Julian Falutz of Montreal reported in study presented at Lipodystrophy Conference that men (n=21) on long-term saquinavir HAART with a mean viral load of 1400 copies/ml were less likely to develop "HIV/HAART associated lipodystrophy" than a comparable group of men (n=23) on indinavir HAART. A separate study shows only minor changes in lipids and glucose to individuals taking Fortovase regimen at 24 weeks.. The SALSA study found women were more likely than men to have truncal obesity (98% vs 76%), and less likely to have peripheral wasting (e.g. limb lypodystrophy 68% vs 54%; butt LP 59% vs 44%). Men were more likely to have elevated triglycerides (84% vs 32%) and cholesterol (53% vs 29%). 98% of individuals in this study were receiving combination therapy with a PI, and 51/210 had <500 copies/ml viral load. M Galli study reported higher incidence of "altered fat tissue distribution" in women than men (26% vs 6.5%).

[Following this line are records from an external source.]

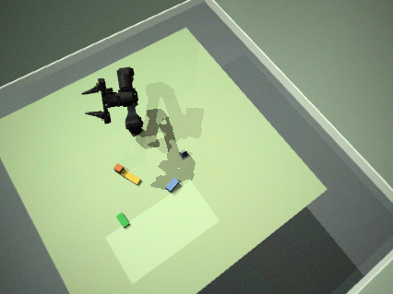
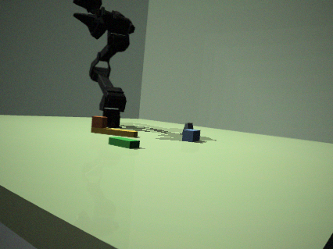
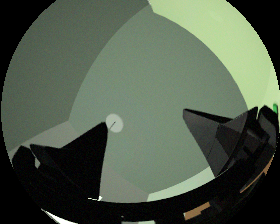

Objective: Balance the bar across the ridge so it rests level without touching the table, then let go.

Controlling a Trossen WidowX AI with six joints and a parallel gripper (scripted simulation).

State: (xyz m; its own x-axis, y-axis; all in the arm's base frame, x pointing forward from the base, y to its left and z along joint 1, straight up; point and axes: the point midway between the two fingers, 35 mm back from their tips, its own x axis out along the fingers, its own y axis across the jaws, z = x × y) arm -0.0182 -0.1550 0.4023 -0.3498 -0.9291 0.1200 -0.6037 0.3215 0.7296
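The bar lies 21 cm ahead of my gripper tip, 1 cm to the left of it and 39 cm below it. Also, from my gripper tip: blue block (41 cm ahead, 18 cm to the left, 39 cm below); then flat green block (42 cm ahead, 11 cm to the right, 40 cm below).
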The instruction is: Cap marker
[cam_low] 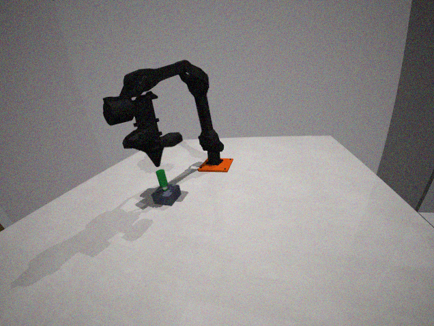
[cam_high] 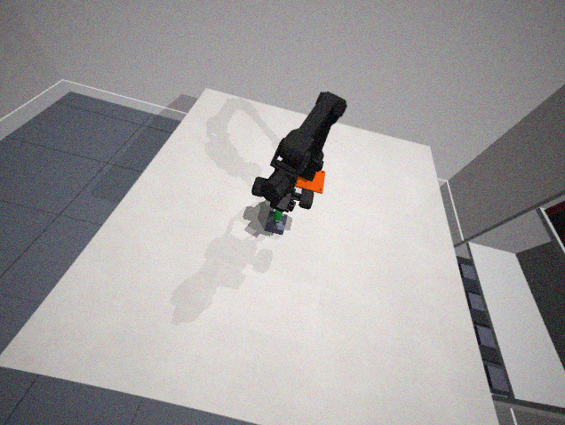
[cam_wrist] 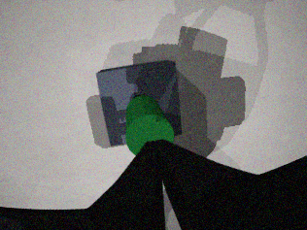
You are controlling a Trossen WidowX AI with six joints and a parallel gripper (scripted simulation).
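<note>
The green cap is 4 cm below my gripper tip.
</note>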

Interventions. Individuals with elevated cholesterol and triglycerides may be at risk for premature heart disease. Lipids and glucose should be monitored. Lipids can be lowered with lipid lowering drugs. Glucose can also be managed. Insulin resistance can be treated in individuals without HIV with troglitazone (associated with liver side effects) and rosiglitazone. But these drugs have not yet been tested in HIV lipodystrophy. The ACTG is planning such studies. Doctors express concern about placing individuals on poly pharmacies (various drugs for various syndromes) without clear evidence of success. Diet and exercise can control lipids, glucose and slim down a protruding stomach for some individuals. Exercise can also enhance one’s self of well-being, improve overall health, prevent premature heart disease, and tighten one’s muscles. In preliminary studies, Human Growth Hormone (HGH) reduced fat deposits but did not and are not expected to reverse fat redistribution. As well, in Kotler’s preliminary study of HGH fasting glucose increased. Follow-up studies are planned. In some studies described in this newsletter, switching individuals to PI-sparing regimens have shown partial improvements. Switching may entail what appears to be a low risk of losing control of viral suppression. This may depend on a person’s treatment history. Some doctors have anecdotally reported seeing improvement following switch to amprenavir in some individuals but not in others. Some researchers say they need more objective data, not observations by doctors and patients, confirming that switching from a PI to a PI-sparing regimen can improve body shape alterations.

Metformin is an anti-diabetic drug that improves insulin sensitivity. Abnormal lipids and glucose improved in a small study but no improvement was seen in fat redistribution. Studies are ongoing. Some people opt for cosmetic surgery. Kees Brinkman has suggested that riboflavin, L-carnitine, and co-enzyme Q may improve cell dysfunction due to mitochondrial toxicity and thus fat redistribution, but there is little evidence yet supporting this.

Progress in understanding and treating fat redistribution appears stalled to me. Although many research efforts are addressing many questions, I think more attention needs to be paid to mechanisms of action that may be causing the syndrome. At a recent conference, a researcher discussed how diabetes and insulin resistance is still not well understood after years of research, but treatments are available.